→ Task brief
Compute how many lines in the entries below include the string "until". Only the number is wanted.

↓↓↓

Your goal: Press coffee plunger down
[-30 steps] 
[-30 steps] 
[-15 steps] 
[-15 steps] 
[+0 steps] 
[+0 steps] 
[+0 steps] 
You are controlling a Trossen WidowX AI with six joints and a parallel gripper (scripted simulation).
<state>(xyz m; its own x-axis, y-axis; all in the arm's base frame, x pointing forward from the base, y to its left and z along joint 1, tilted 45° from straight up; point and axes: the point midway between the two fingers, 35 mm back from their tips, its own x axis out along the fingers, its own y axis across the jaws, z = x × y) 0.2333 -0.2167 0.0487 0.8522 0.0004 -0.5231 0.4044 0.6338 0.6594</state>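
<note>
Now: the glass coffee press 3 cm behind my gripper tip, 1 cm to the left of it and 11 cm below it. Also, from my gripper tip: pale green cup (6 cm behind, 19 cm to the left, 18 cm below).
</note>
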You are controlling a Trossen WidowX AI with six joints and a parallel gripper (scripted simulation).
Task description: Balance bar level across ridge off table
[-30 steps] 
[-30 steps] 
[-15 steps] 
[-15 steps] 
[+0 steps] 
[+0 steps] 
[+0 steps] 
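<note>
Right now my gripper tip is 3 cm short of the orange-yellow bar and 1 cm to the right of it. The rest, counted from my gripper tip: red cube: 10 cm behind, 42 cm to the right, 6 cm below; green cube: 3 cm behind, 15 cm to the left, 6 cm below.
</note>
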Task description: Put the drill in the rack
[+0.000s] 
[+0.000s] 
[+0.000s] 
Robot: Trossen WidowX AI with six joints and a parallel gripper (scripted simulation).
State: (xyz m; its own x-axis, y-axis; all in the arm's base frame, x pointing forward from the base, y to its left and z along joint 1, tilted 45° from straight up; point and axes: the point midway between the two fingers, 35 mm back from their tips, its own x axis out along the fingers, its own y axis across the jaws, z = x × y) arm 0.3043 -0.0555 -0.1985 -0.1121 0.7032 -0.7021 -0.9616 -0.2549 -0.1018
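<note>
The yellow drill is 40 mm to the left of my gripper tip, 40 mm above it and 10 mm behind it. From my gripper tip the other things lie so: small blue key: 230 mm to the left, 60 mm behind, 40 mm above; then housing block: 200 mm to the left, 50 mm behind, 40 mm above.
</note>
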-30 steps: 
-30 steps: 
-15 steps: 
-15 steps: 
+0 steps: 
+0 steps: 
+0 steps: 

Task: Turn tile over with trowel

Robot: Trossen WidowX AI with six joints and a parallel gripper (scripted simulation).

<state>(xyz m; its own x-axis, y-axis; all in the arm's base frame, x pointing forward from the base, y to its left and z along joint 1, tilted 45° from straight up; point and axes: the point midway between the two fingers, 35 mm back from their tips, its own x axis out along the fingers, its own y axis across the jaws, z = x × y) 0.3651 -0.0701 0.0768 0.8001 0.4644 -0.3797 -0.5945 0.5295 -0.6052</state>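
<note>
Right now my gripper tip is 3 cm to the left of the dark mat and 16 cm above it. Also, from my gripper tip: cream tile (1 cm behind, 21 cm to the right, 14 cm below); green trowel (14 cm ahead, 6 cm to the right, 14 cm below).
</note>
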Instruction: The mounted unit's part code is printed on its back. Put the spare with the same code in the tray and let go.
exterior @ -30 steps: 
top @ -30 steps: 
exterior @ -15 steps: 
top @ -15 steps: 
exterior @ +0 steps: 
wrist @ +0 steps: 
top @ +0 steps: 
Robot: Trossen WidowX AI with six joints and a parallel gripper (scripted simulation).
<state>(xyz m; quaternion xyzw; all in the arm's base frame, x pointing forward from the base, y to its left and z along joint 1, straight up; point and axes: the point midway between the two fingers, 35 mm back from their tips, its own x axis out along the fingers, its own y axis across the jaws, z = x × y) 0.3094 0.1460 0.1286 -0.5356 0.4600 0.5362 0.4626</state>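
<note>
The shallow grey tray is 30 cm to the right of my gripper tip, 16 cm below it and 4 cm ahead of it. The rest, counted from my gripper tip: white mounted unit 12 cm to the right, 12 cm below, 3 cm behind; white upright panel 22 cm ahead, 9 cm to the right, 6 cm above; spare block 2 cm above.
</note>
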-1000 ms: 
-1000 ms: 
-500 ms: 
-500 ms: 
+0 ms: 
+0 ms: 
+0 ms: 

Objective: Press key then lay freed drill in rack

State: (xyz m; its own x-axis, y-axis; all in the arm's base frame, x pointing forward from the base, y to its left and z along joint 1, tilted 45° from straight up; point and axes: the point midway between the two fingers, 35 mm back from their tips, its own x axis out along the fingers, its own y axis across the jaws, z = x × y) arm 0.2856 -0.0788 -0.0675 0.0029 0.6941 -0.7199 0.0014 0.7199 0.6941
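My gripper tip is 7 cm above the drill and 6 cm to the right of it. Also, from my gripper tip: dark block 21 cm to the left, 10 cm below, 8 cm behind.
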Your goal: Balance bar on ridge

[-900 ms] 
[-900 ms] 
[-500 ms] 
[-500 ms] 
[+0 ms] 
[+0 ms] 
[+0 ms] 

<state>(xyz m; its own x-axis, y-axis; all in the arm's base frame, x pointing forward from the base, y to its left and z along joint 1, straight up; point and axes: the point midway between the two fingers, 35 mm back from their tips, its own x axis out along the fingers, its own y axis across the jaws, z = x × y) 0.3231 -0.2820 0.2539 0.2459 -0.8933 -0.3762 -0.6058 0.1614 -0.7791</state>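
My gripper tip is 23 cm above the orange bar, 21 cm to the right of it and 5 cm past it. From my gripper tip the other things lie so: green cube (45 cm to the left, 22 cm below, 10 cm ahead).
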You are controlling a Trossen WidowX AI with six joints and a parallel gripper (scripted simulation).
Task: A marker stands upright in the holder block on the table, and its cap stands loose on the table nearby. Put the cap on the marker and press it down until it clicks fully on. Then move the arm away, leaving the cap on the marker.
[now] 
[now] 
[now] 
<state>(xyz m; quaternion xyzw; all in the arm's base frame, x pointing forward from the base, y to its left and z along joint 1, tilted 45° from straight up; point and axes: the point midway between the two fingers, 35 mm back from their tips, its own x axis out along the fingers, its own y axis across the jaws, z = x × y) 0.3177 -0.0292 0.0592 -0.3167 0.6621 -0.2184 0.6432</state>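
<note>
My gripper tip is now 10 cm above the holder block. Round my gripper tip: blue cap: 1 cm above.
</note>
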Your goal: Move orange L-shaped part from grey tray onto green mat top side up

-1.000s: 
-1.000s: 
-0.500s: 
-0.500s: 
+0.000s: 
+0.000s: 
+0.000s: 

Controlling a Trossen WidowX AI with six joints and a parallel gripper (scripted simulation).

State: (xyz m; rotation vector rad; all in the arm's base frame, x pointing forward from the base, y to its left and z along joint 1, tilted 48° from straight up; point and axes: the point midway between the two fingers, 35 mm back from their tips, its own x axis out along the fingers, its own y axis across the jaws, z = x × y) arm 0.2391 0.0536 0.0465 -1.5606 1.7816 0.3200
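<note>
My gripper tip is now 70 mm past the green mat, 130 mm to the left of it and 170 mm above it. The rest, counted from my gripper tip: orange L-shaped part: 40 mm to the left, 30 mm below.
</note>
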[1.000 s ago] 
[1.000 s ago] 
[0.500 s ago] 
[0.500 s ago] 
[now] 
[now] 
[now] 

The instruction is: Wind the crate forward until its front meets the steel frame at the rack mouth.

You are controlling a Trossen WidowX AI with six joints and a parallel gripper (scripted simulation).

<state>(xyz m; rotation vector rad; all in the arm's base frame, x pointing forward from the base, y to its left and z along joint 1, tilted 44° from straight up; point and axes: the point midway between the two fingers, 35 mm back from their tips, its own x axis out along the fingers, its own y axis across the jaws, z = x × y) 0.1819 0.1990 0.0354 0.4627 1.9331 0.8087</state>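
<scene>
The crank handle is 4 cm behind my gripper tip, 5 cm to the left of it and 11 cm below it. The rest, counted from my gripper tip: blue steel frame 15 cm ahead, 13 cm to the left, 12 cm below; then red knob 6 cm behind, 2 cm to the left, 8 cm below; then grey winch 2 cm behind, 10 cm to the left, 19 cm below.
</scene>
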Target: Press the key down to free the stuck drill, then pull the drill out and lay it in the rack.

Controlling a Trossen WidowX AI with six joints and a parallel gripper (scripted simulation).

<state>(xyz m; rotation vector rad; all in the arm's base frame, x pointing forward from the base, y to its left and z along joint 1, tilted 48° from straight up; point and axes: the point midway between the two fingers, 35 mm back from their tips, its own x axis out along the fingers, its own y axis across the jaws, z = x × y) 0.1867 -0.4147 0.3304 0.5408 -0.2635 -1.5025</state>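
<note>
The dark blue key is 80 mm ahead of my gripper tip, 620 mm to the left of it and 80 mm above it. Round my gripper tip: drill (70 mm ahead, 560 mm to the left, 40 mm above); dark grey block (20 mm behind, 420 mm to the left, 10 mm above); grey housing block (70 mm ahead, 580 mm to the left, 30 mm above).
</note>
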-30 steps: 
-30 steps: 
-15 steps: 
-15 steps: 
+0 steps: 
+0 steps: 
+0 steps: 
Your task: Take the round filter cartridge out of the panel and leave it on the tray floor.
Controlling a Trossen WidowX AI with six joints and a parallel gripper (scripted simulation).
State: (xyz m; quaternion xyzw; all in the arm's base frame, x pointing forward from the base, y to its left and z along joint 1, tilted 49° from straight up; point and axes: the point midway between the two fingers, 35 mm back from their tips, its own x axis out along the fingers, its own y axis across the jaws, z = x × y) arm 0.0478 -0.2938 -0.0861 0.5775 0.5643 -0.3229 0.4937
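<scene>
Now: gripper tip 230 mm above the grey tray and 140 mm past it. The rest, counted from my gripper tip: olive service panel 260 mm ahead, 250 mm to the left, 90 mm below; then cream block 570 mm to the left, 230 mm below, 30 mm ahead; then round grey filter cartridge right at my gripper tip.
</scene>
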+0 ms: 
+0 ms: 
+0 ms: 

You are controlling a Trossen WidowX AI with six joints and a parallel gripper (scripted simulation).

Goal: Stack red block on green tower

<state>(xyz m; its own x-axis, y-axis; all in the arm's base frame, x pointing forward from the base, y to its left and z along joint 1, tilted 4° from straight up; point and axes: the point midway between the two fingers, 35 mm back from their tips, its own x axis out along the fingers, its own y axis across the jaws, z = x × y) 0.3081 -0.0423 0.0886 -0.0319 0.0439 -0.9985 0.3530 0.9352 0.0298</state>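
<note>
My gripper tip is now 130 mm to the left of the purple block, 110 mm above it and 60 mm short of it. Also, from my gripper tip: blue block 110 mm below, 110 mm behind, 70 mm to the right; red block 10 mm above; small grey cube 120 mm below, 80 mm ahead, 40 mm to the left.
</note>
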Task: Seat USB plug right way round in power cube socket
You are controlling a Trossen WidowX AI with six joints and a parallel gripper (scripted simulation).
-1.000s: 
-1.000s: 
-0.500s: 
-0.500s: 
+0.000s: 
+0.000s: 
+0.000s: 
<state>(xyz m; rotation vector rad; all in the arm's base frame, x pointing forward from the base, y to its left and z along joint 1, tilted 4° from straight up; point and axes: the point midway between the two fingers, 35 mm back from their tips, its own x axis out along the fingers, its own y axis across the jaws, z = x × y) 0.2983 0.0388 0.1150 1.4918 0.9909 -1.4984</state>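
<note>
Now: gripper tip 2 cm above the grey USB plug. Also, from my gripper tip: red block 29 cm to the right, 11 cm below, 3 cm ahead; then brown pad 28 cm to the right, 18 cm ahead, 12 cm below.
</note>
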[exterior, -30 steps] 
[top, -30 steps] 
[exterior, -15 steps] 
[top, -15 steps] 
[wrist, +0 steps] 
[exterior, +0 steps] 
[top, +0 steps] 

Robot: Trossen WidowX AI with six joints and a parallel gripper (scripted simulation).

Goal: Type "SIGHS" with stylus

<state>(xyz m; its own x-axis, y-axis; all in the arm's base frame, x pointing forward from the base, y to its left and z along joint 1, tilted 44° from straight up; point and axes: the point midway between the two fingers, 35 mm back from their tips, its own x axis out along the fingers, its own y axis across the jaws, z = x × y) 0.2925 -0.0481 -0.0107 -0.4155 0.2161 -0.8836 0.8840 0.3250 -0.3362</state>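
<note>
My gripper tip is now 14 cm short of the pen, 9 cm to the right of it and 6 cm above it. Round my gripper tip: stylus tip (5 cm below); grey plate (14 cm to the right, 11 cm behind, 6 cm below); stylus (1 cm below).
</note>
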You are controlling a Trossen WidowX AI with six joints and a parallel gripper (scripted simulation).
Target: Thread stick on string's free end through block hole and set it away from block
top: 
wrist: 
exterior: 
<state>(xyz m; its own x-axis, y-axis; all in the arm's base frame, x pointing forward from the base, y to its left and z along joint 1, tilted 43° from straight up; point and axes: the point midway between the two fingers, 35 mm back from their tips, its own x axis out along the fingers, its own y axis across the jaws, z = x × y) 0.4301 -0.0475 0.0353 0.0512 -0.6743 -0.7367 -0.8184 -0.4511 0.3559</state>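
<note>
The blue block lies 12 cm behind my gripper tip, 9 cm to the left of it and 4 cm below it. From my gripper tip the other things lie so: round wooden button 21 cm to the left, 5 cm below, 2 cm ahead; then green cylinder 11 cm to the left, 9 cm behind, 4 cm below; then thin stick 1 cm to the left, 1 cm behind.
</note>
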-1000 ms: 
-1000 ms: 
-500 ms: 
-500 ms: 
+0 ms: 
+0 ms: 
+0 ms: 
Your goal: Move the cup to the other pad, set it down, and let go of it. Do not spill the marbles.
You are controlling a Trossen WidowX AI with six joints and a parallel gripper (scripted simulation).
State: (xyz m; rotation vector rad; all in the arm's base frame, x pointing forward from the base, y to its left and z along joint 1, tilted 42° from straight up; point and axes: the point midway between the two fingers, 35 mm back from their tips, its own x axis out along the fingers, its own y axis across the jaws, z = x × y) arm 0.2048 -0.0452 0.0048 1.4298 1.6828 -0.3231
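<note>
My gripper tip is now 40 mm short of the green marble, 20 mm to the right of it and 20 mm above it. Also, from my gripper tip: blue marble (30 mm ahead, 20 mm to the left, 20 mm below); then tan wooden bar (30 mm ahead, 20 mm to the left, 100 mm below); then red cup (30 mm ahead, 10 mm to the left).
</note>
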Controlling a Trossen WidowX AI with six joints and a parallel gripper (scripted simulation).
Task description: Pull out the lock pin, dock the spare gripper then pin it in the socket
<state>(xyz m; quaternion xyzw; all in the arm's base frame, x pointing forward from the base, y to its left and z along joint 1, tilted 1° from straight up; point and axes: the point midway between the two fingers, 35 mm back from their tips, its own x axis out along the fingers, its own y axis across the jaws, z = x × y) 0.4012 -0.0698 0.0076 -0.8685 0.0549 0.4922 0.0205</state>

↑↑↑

→ Output for this exercise
2